IsPrime <-function(n){
  if (n == 2)
    return(TRUE)
  for (i in 2:sqrt(n)) 
    if (n %% i == 0) 
      return(FALSE)
  return(TRUE) }
sqrt(15)
[1] 3.872983
c(15 %% 2, 15 %% 3)
[1] 1 0
IsPrime(15)
[1] FALSE

Example 5: isPrime

  • Use cmna program:
library(cmna)
isPrime(3)
[1] TRUE
isPrime(4)
[1] FALSE
  • Erroneous result:
  • Only natural numbers can be prime.
pi
[1] 3.141593
isPrime(pi)
[1] TRUE

Discussion

  • A prime is a natural number \( n \) that is only divisible by 1 and \( n \).
  • For IsPrime, flops go up with \( \sqrt{n} \).
  • Big \( O \) notation: flop count is \( O(\sqrt{n}) \)
IsPrime <-function(n){
  if (n == 2)
    return(TRUE)
  for (i in 2:sqrt(n)) 
    if (n %% i == 0) 
      return(FALSE)
  return(TRUE) }

Example 5: Vectorized Count

  • What is computed here?

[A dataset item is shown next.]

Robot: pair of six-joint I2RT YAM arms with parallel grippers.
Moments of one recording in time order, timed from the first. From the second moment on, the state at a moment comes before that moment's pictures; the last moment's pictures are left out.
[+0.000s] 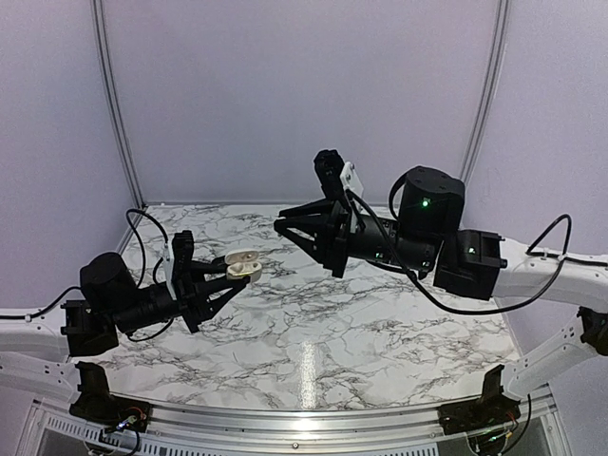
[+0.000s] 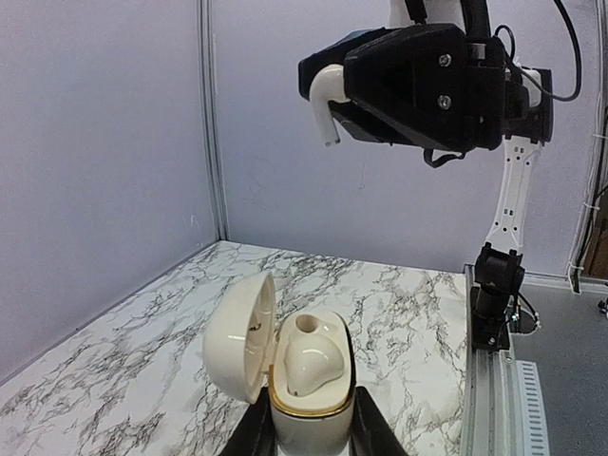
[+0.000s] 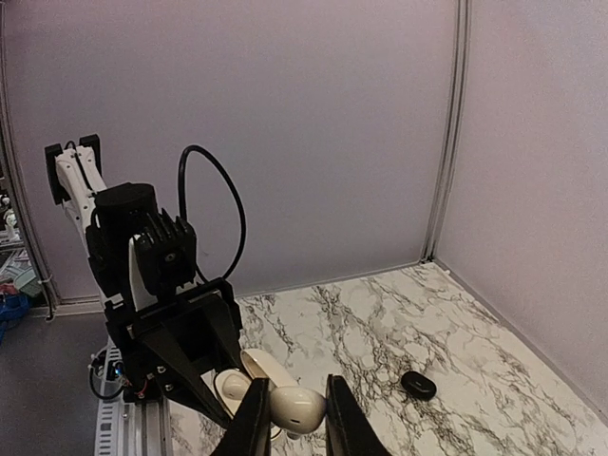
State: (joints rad) left arm -1.06 0.87 0.46 0.47 0.11 0.02; right arm 1.14 1.31 1.15 0.14 -0.14 -0.03
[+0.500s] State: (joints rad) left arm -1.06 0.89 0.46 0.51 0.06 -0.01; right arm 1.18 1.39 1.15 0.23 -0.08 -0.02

Is output correct? See next slide.
  • Write down intermediate values. What is flop count?
VecCount <- function(m) {
  count <- 0
  x <- 1:100
  y <- rep(1,100)
  for (i in 1:m) {
    y <- y*x
    count <- count + 1}
  return(count)}
VecCount(10)
[1] 10

Example 5: Vectorized Count

  • Intermediate commands:
(x <- 1:5)
[1] 1 2 3 4 5
(y <- rep(1,5))
[1] 1 1 1 1 1
(y*x)
[1] 1 2 3 4 5

Example 5: Vectorized Count

  • Both vectors x,y have length 100.
  • The y*x is performed by a built-in loop.
  • 100 multiplications performed when computing each y*x.
  • y*x is computed 10 times.
  • The flop count is \( O(m^2) \), or 1000 for \( m=10 \).
VecCount <- function(m) {
  count <- 0
  x <- 1:100
  y <- rep(1,100)
  for (i in 1:m) {
    y <- y*x
    count <-count+1}
  return(count)}
VecCount(10)
[1] 10

Discussion

  • Understanding what is happening inside a loop is critical to estimating how long it will take to execute.
  • If a loop calls other external functions, like y*x, each of those will have their operations to perform.
  • It is often the case that we do not know the coding for these external functions, but for commericial packages these are often efficient and accurate.
VecCount <- function(m) {
  count <- 0
  c(x <- 1:100, y <- rep(1,100))
  for (i in 1:m) {
    y <- y*x
    count <- count + 1}
  return(count)}

Discussion

  • R is not a fast programming language.
  • Like MATLAB and Python, it is an interpreted programming language that does not run directly on hardware, and instead is translated and executed by the language's runtime enginge.
  • FORTRAN and C are faster languages, as they execute as machine code directly on the hardware.
  • The convenience of R, Python and MATLAB in terms of packages and libraries make them versatile and useful for most applications.
  • Estimating the number of operations needed is language neutral, so flop counts are independent of language used.